The QCX’s LPF components (i.e.: C28, L1, C25, L2, C26, L3, C27, C29, and C30) were tack-soldered to the test board replicating the schematic. This was a little “backwards” for me with the LPF’s input on the right from the SpecAn’s Tracking Generator (TG) Output and with the LPF’s output on the left going to the SpecAn’s Input.

The QCX’s LPF appeared to have a 0.32 dB insertion loss. In the screenshot, the SpecAn’s frequency is set for 15.0 MHz, the span set for 20 MHz, and the TG set for -20 dBm. The attenuation at 14.1 MHz was over 40 dB. Somehow, I neglected to get screenshots of the 14.1 MHz marker and the 3dB bandwidth (BW).


The result was the LPF seemed to be working pretty good.


All of the LPF filter components were deinstalled from the test board, cleaned up, leads straightened if needed, and then reinstalled in the QCX board.

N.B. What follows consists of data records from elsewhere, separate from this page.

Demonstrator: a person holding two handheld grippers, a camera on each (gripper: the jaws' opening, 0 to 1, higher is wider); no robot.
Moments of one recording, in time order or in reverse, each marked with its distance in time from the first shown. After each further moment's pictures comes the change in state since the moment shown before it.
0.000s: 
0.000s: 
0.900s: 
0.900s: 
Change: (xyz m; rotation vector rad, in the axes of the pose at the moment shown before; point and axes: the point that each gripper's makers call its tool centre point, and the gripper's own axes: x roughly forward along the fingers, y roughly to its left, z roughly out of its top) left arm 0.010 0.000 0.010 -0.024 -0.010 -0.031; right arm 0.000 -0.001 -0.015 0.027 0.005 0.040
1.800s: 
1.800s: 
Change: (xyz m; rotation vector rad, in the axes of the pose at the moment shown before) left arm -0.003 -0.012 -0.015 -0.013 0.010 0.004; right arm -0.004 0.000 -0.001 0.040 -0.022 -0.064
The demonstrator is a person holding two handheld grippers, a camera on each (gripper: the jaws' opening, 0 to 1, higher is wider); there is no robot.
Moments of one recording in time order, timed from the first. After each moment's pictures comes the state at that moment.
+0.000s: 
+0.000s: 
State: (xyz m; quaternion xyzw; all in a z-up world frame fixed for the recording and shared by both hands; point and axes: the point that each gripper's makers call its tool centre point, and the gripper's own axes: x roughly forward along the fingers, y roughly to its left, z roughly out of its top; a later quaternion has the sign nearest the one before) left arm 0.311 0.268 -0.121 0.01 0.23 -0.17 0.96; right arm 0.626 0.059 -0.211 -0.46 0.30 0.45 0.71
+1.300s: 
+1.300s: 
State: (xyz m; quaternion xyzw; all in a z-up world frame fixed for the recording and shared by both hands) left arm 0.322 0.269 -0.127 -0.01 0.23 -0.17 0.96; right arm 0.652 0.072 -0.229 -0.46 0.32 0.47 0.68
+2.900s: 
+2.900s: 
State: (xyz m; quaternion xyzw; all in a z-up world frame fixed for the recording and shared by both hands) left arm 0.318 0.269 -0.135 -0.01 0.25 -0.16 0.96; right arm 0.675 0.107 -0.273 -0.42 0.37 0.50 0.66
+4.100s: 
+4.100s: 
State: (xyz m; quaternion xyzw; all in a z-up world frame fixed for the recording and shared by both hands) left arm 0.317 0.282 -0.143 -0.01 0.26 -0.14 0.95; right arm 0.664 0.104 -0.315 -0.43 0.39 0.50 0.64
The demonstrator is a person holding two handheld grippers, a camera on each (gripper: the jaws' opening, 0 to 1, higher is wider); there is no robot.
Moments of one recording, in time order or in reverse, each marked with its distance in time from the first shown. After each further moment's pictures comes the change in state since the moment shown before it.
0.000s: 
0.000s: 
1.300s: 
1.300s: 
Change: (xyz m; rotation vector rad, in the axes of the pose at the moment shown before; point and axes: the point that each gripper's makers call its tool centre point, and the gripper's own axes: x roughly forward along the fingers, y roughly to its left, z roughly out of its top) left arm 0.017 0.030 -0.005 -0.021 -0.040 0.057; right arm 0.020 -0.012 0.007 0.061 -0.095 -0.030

A quick test of the QCX assembly was done as a “sanity test” after getting it back together. I was still unsure “just why” not getting a bit more signal output from the QCX. I was only getting around 38.7 Vpp which is a bit lower than the ~41 Vpp when working on the QCX+ kit. Other than that, I am pretty happy with the way things are for now.

The frequency calibration was attempted once again using the QRP Labs QLG1 GPS module. Was confounded by it when starting menu item 8.11, Cal Ref Osc, seeing the sequence of “Waiting, 6, 5, 4….” And then seeming to be stuck on “4”. Found in the “groups.io” QRP Labs group that I should have had the unit set to practice mode with menu item 4.7. Also messed with menu 6.1 too a bit. Once that was done, it was switched back over to menu item 8.11, Cal Ref Osc. After playing with it a few times, I finally was able to see the entire sequence complete for the first time. I then switched over to menu item 8.12, Cal Sys Osc, which completed quickly.

In some comparison testing, a CW QSO being received on the QCX was checked against what was being heard on the Kenwood TS-990S – the QCX seemed to be “right in there” being on-frequency along with tone and received signal strength for what was being heard and seen with the TS-990S. The QCX was connected to my 80m NVIS antenna and with the TS-990S connected to the Zero-Five 10-40m Ground Plane Vertical antenna.

Just prior to putting the cover on…

…and with the cover on and ready for use!